[ACTIVITY] I need every line that includes the word "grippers" copied from the material.

◆ ◆ ◆

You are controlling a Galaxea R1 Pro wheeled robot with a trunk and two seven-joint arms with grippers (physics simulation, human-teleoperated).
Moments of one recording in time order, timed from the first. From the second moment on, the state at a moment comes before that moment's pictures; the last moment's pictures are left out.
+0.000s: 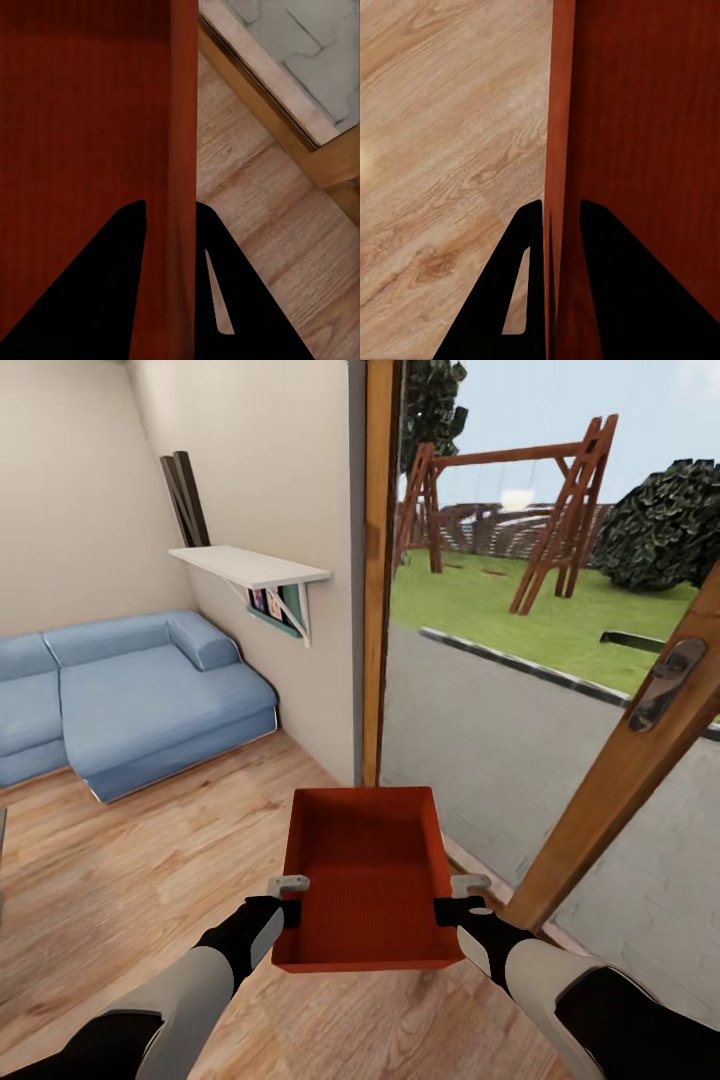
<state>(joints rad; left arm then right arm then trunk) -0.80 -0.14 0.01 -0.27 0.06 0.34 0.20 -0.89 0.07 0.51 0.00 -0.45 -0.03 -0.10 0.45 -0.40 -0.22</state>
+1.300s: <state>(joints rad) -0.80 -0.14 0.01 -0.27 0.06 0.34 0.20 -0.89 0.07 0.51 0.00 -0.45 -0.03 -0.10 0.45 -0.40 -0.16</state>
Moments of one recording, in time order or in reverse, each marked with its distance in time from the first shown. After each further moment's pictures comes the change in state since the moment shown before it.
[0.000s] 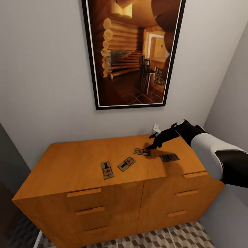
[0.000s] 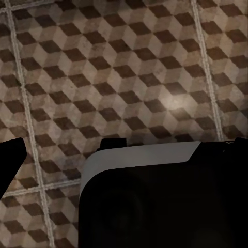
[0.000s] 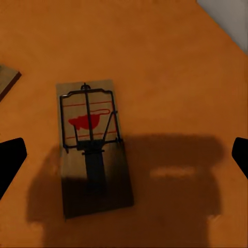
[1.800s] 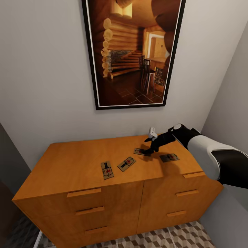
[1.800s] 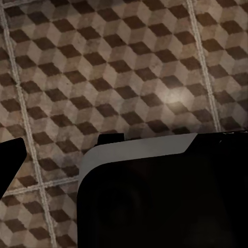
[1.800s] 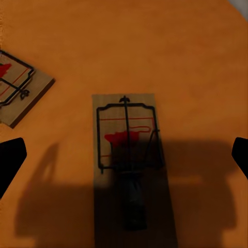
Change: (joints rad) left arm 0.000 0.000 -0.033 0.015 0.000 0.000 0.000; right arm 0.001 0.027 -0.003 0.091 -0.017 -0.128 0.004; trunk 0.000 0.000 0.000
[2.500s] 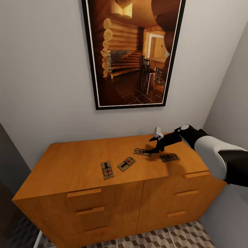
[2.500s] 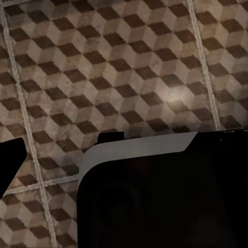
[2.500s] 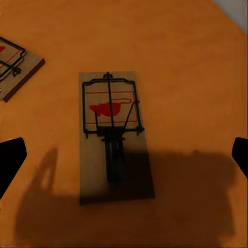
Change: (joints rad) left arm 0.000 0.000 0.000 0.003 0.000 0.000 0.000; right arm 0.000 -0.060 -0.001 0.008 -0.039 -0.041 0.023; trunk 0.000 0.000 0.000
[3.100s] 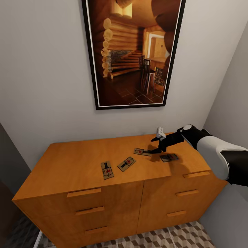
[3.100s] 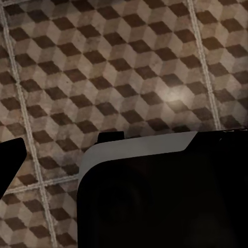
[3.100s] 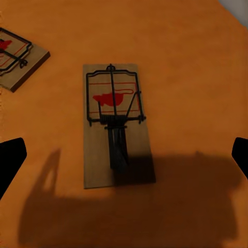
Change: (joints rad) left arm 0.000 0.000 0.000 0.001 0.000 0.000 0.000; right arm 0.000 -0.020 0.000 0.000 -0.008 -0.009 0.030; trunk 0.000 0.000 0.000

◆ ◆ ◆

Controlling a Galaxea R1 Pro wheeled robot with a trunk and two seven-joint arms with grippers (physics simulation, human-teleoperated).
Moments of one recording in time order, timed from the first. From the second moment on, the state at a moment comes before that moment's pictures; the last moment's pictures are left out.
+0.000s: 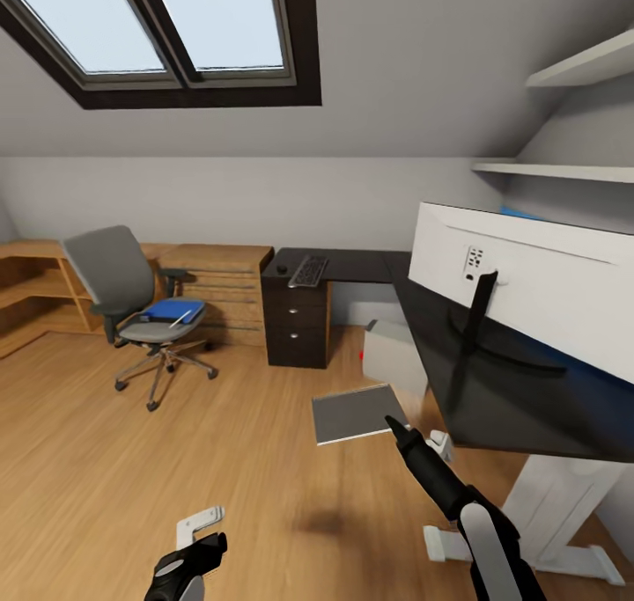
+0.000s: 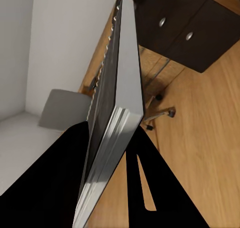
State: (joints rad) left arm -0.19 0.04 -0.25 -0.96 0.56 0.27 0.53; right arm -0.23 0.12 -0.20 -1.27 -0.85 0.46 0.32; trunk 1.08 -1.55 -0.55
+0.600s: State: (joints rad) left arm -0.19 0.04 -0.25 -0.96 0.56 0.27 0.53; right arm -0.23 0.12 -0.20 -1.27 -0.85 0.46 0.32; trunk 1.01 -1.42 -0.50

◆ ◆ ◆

[WRITTEN REPLY]
You are controlling a Galaxea R1 Pro wheeled robot with a trunk and two seven-joint arms with grippers (physics simulation, human-teleoperated).
Controlling a Galaxea R1 Pro wheeled robot with a trunk and two seven-joint arms with grippers (physics simulation, human-teleoperated).

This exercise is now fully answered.